Im Hinblick auf die Entscheidung des EuGH aus dem Jahr 2016 sei zu beachten, dass § 78 Abs. 1 S. 1 AMG a.F. nur deshalb für unionsrechtswidrig erachtet wurde, weil im konkreten Verfahren kein hinreichend substantiierter Vortrag der Parteien zu der Rechtfertigung nach Art. 36 AEUV erfolgt sei. Daher folge aus der Entscheidung des Gerichtshofs keine grundsätzliche Bindungswirkung hinsichtlich der Unwirksamkeit der Arzneimittelpreisvorschriften. In dem von dem OLG zu entscheidenden Verfahren sei die für die Rechtfertigung nach Art. 36 AEUV erforderliche Substantiierung zur Überzeugung des Gerichts jedoch erfolgt, so dass die Maßnahme gleicher Wirkung im Sinne des Art. 34 AEUV nach Art. 36 AEUV gerechtfertigt sei.
- § 129 Abs. 3 S. 3 SGB V stelle nach Auffassung des Gerichts dagegen bereits keine Maßnahme gleicher Wirkung im Sinne des Art. 34 AEUV dar. Das Gericht begründete dies insbesondere damit, dass diese Vorschrift – im Gegensatz zu § 78 Abs. 1 S. 4 AMG a.F. – gerade nicht für den ganzen Markt, sondern ausschließlich für die Arzneimittelabgabe an gesetzlich Krankenversicherte gelte.
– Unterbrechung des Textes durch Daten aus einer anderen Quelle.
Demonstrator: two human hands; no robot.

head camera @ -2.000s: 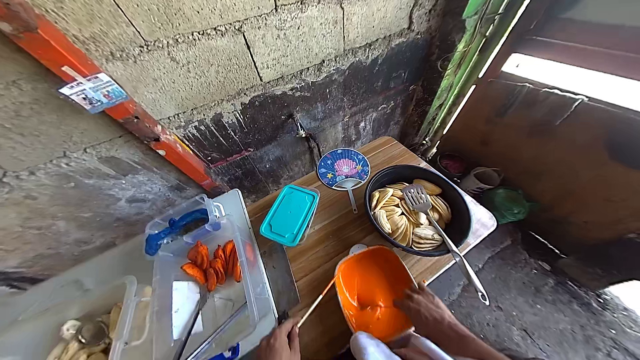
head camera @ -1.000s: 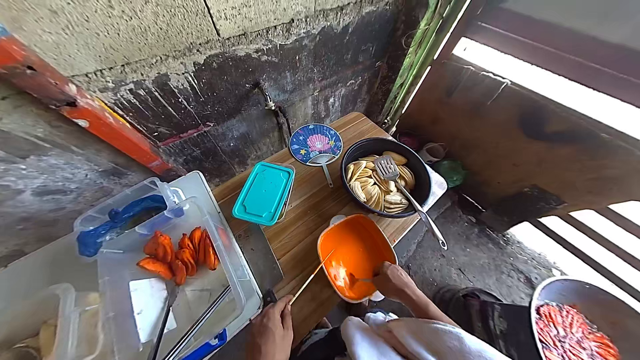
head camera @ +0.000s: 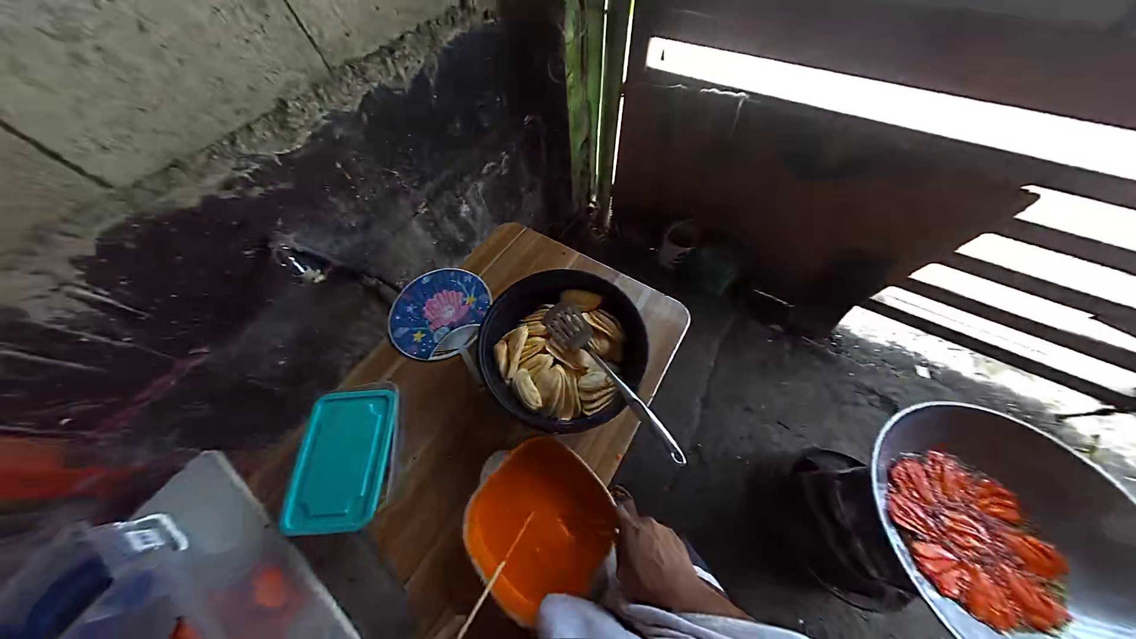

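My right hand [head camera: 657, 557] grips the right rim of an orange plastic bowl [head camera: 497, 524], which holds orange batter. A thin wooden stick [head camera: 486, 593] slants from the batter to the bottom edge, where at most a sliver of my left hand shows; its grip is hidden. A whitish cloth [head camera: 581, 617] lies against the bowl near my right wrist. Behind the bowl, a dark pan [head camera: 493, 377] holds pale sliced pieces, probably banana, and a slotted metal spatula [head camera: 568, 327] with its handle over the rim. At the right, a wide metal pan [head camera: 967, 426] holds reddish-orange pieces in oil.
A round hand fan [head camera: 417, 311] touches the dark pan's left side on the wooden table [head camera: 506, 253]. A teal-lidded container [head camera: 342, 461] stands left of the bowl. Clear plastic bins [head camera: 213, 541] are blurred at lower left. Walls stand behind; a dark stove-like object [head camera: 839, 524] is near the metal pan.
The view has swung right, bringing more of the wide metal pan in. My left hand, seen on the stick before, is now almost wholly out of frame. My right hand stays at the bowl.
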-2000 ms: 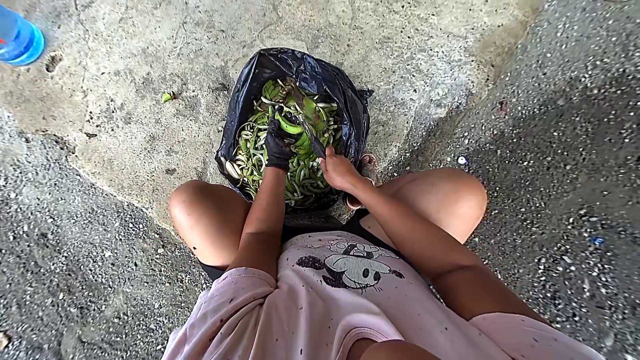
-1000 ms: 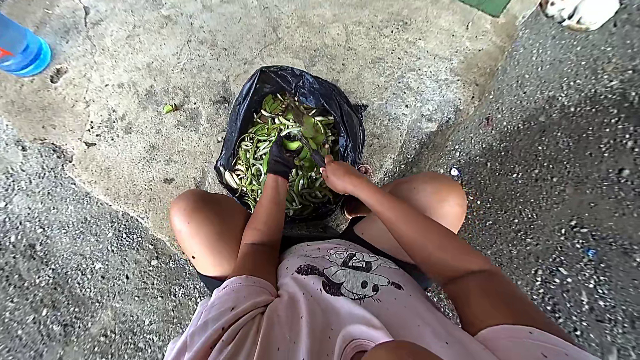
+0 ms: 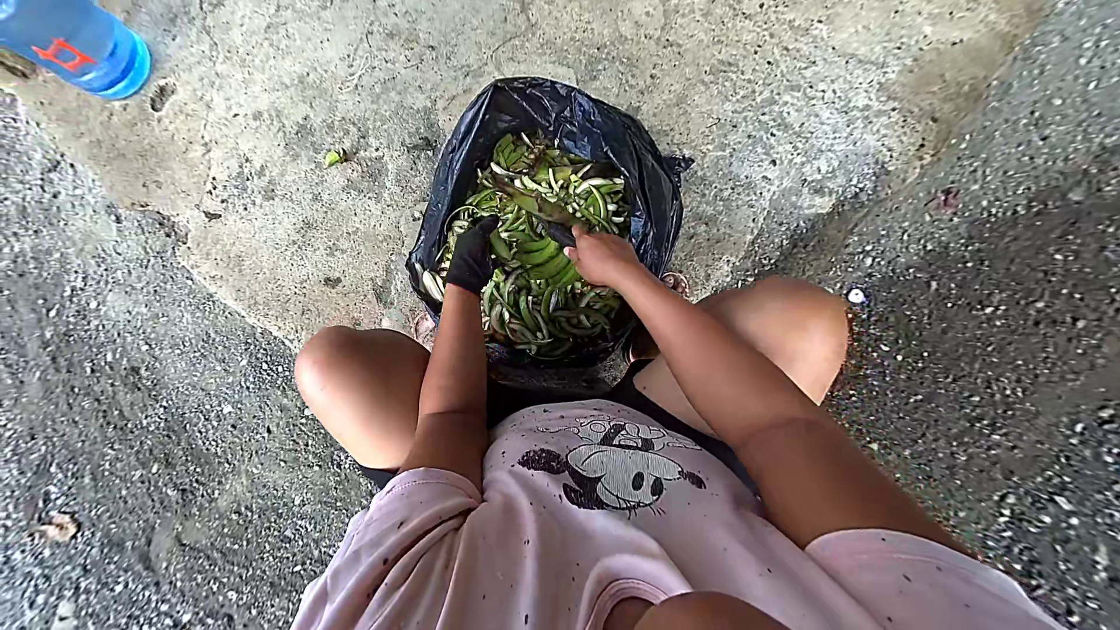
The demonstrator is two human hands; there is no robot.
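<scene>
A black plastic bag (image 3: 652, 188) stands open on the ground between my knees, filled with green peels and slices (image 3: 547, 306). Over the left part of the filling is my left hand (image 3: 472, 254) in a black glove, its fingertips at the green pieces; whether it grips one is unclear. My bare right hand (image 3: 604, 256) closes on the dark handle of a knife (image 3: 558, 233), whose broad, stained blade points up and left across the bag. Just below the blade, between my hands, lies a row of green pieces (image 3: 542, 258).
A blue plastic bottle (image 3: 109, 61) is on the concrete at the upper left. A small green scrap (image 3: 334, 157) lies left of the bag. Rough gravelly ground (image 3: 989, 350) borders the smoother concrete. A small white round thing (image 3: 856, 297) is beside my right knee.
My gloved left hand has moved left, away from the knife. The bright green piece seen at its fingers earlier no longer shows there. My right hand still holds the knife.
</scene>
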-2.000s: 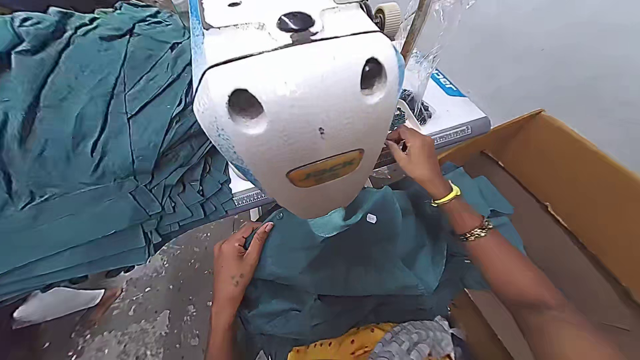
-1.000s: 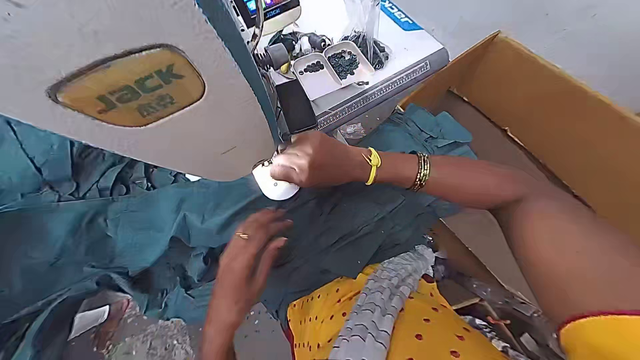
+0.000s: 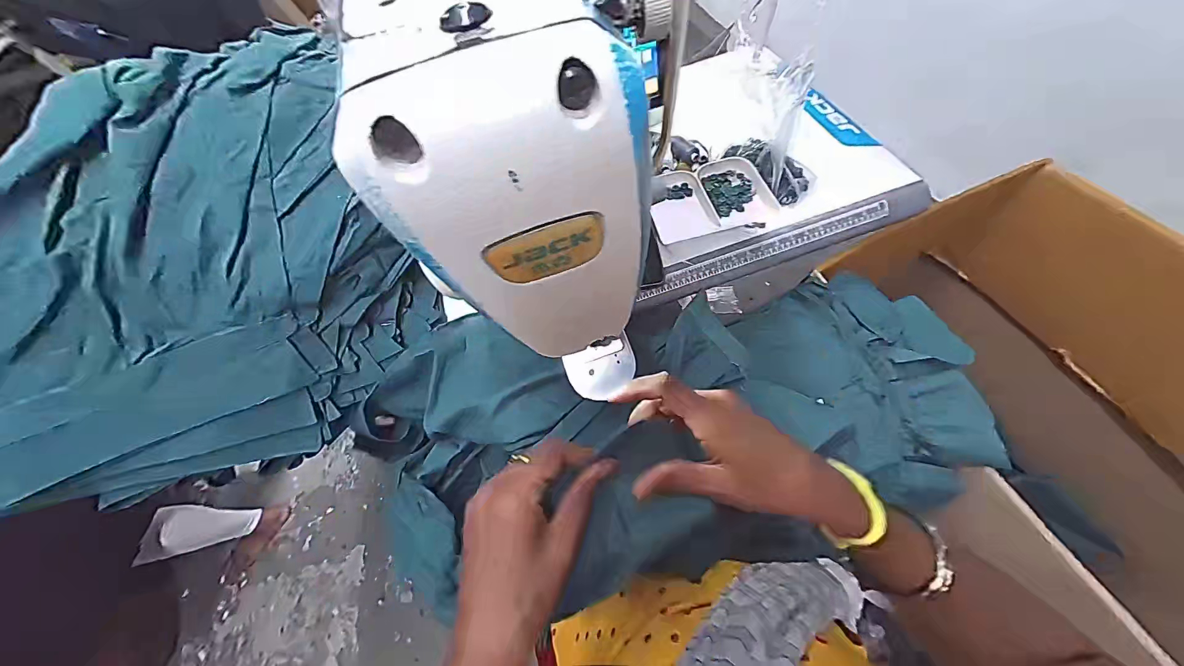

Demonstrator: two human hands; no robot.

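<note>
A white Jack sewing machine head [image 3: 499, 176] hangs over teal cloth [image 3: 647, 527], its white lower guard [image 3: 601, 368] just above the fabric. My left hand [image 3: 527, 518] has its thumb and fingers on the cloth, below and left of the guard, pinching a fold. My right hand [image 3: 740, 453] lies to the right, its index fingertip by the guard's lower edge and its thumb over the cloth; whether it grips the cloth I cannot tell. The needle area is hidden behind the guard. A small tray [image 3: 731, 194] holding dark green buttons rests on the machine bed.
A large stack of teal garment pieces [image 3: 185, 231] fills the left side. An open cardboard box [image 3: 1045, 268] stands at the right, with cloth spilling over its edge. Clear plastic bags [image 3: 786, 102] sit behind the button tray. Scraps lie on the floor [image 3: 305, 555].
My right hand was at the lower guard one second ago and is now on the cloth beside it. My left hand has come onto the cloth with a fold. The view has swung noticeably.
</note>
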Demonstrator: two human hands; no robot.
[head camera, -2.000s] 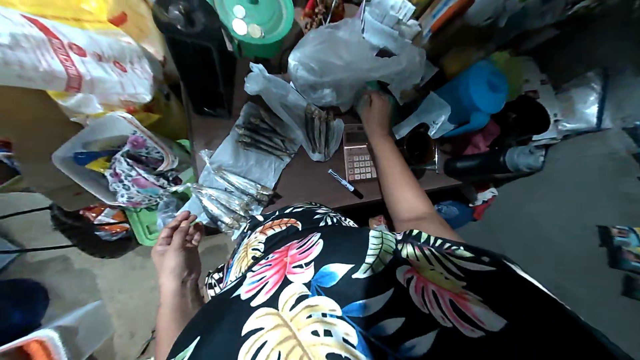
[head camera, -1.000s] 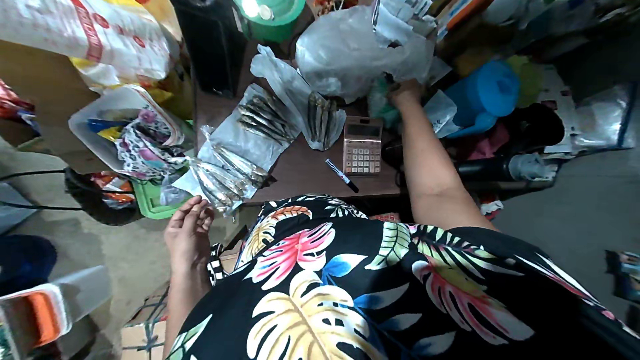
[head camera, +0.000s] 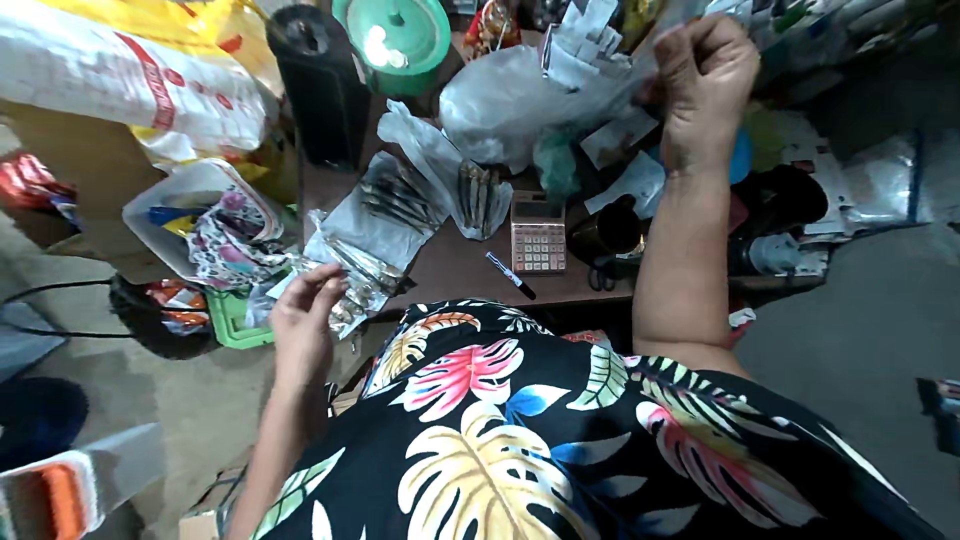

Ferner führte das Gericht aus, dass mit der seit dem 1. Januar 2024 verpflichtenden Nutzung des E-Rezepts im Ausgangspunkt gleiche wettbewerbsrechtliche Rahmenbedingungen für den Vertrieb von verschreibungspflichtigen Arzneimitteln durch Versand- und Vor-Ort-Apotheken geschaffen worden wären. Selbst wenn man in § 129 Abs. 3 S. 3 SGB V eine Maßnahme gleicher Wirkung im Sinne des Art. 34 AEUV sehen wollen würde, sei diese jedenfalls auch nach Art. 36 AEUV gerechtfertigt. Das ergäbe sich aus den bereits mit Blick auf § 78 Abs. 1 S. 4 AMG a.F. genannten Gründen sowie zusätzlich aus dem für die gesetzliche Krankenversicherung geltenden Solidaritätsprinzip.
Ausblick
Die Entscheidung des BGH, deren Verkündung für den 17. Juli 2025 festgesetzt wurde, bleibt mit Spannung abzuwarten. Insbesondere von Interesse wird sein, ob der Bundesgerichtshof die Auffassung des OLG München teilen und die Unionsrechtskonformität des deutschen Arzneimittelpreisrechts bejahen wird, die der EuGH im Jahr 2016 – allerdings infolge nicht hinreichend substantiierten Vortrags zu der Rechtfertigung nach Art. 36 AEUV – noch verneint hatte.